INSTRUCTIONS FOR THE TASK.
Below are the lines to check; count those holding the string "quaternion" and give only the number.

◇ ◇ ◇ ◇ ◇ ◇ ◇

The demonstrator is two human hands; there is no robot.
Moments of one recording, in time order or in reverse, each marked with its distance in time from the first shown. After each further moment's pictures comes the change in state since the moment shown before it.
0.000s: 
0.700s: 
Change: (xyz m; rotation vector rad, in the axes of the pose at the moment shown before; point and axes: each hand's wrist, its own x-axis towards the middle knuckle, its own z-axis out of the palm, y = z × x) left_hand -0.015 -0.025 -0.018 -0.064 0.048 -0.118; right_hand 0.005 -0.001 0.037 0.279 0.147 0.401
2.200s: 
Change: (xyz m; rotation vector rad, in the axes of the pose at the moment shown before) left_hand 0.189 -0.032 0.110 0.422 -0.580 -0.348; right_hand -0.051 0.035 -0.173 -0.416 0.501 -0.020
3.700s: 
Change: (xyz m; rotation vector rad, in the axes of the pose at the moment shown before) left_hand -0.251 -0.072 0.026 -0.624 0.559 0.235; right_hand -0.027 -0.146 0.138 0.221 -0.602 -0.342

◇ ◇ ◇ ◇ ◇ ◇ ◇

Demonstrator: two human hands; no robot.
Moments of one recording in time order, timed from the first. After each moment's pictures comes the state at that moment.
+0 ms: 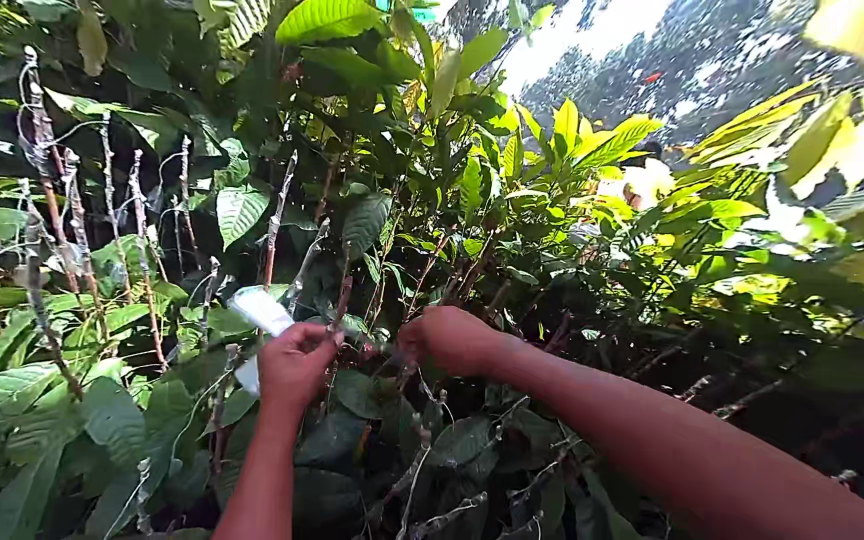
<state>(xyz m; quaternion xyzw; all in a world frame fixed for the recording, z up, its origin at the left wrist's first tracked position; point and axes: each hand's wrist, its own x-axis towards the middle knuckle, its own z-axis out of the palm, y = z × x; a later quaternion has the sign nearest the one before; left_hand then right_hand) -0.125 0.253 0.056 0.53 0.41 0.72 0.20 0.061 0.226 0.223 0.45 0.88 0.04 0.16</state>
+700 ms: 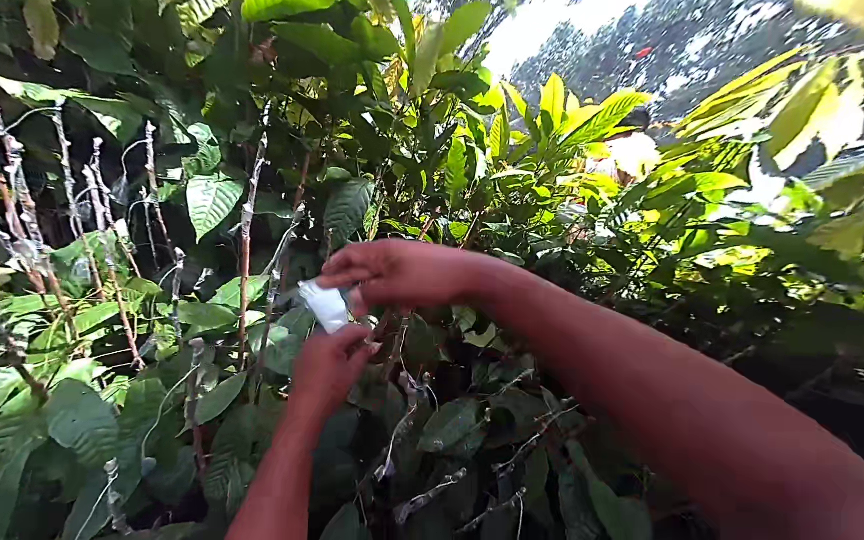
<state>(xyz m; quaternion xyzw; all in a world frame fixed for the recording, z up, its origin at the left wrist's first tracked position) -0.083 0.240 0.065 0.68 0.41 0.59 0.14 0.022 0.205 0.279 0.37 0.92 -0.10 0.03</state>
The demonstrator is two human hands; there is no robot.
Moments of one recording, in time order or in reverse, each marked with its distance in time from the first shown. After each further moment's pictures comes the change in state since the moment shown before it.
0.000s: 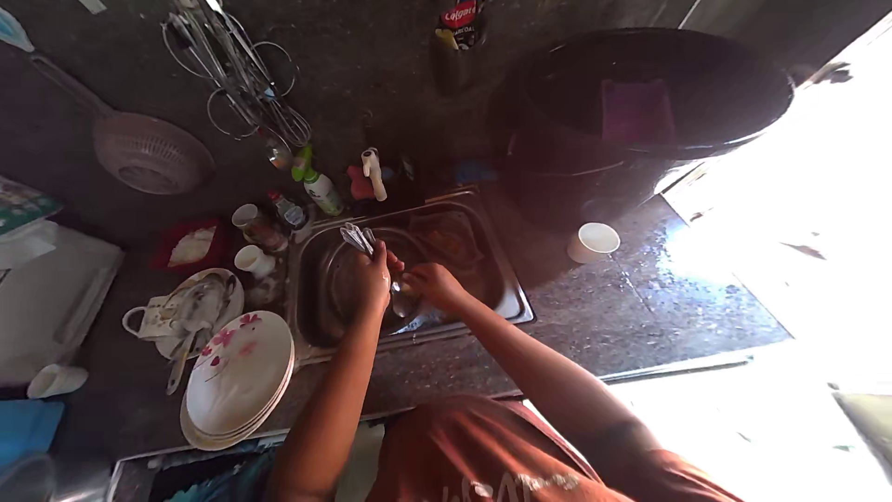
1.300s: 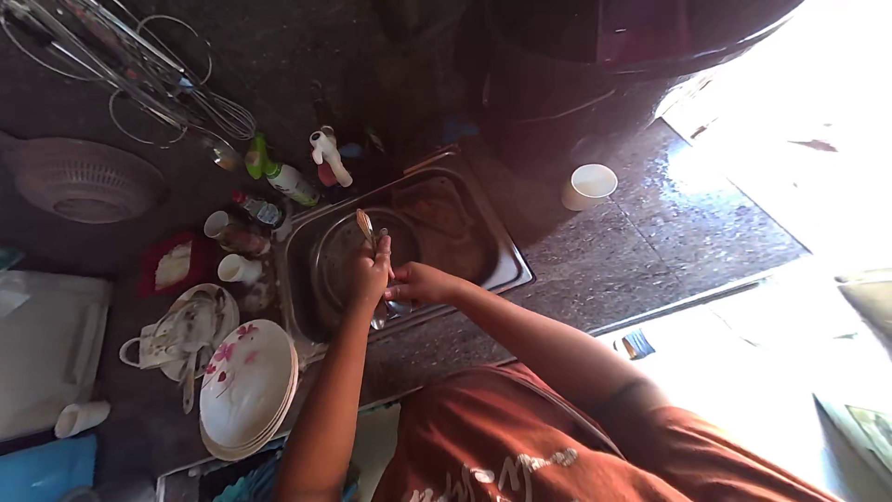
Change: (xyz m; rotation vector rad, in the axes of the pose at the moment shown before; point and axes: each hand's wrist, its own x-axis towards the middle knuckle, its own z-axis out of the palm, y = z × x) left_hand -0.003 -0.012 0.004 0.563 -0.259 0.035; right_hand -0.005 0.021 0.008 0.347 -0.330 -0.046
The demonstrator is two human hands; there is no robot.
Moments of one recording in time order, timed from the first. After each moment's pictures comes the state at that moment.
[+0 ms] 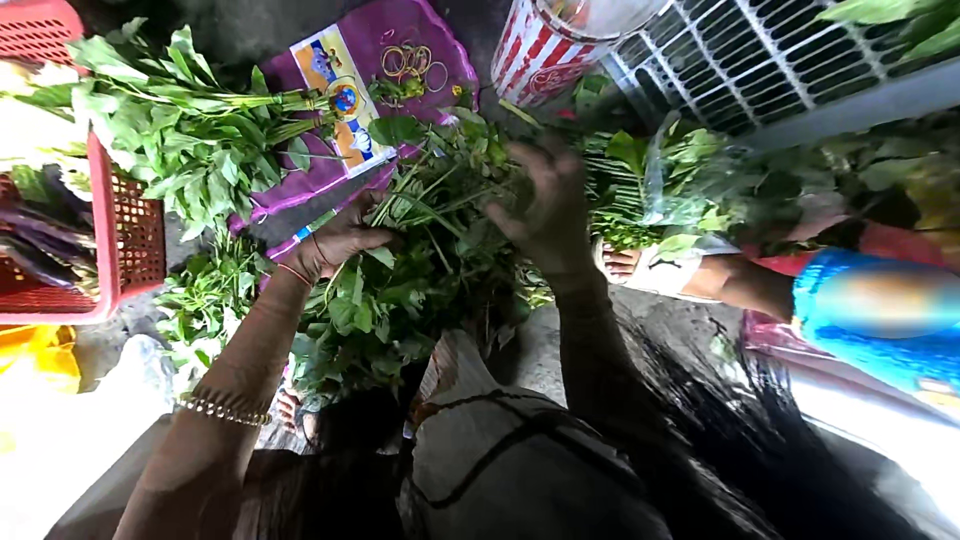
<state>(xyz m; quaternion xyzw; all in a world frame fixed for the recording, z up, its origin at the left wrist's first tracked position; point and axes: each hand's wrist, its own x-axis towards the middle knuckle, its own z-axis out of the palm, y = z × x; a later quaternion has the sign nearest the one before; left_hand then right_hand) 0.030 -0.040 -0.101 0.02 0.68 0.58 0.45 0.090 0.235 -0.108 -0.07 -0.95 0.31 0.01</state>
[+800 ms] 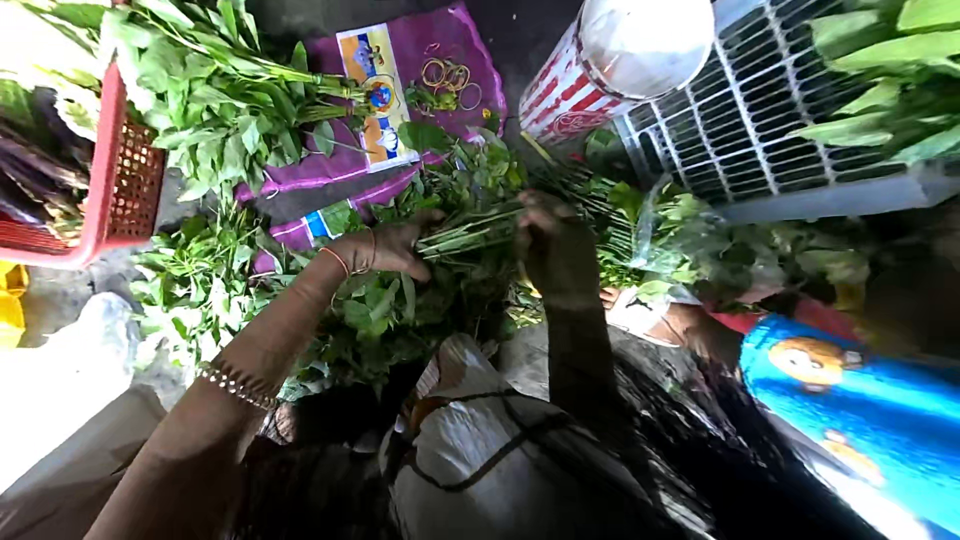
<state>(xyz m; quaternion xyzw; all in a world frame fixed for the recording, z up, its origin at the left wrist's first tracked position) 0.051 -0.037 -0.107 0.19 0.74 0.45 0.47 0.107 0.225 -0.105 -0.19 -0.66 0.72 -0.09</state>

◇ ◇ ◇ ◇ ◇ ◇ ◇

TASK ANSWER.
4